Google Books Ngram datasets - abraham
http://ngrams.googlelabs.com/datasets

======
moultano
Here's some fun I had with the viewer:
[http://moultano.blogspot.com/2010/12/history-through-
google-...](http://moultano.blogspot.com/2010/12/history-through-google-books-
ngrams.html)

I've always kind of scoffed when people complain that a history teacher didn't
make what they were learning "relevant" or "relatable" but after playing with
this for the first time I understand the benefits. At this point in my life,
making something "relatable" means expressing it in terms of term frequency
statistics and graphs, so this totally blew me away. I was obsessed with it to
the point of mania for the first 24 hours. I believe in history now. :)

------
Smerity
This is hugely exciting news.
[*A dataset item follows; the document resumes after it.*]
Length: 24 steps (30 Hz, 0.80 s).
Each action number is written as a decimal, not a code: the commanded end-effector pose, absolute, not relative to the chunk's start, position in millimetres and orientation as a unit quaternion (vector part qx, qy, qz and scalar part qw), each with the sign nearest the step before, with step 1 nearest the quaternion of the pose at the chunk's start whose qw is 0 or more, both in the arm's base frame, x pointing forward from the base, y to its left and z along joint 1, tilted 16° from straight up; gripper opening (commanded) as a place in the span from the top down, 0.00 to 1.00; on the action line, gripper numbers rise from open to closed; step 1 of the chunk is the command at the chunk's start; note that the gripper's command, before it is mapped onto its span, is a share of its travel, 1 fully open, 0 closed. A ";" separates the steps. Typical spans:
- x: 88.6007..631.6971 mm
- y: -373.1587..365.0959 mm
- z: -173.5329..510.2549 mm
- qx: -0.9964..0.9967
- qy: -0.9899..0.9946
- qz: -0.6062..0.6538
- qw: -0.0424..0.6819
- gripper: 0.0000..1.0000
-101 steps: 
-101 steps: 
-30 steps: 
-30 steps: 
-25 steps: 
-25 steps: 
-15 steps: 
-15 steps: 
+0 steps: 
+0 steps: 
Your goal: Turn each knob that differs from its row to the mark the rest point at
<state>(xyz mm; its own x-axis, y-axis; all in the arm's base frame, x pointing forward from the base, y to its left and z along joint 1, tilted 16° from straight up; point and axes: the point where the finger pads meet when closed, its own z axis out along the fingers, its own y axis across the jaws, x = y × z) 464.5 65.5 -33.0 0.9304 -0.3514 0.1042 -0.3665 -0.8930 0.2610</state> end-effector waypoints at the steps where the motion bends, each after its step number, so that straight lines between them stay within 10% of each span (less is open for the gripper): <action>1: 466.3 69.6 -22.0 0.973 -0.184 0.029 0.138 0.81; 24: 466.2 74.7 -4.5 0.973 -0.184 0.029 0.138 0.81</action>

I previously used Google's Web1T corpus in NLP
experiments and the restrictive license limited a number of potential uses.

This new corpus has a temporal aspect (as it keeps the track of a word's usage
over a given publication year) and is additionally under the Creative Commons
license. I'd love to see this become the basis of a large scale database
benchmark / competition or open source linguistic application.

------
kristopher
Lots of interesting treasures hidden in this dataset. For example, here is
Benford's Law:

[http://ngrams.googlelabs.com/graph?content=1,2,3,4,5,6,7,8,9...](http://ngrams.googlelabs.com/graph?content=1,2,3,4,5,6,7,8,9&year_start=1800&year_end=2008&corpus=0&smoothing=1)

------
kraemate
For anyone in NLP (Natural Language Processing), this is a goldmine.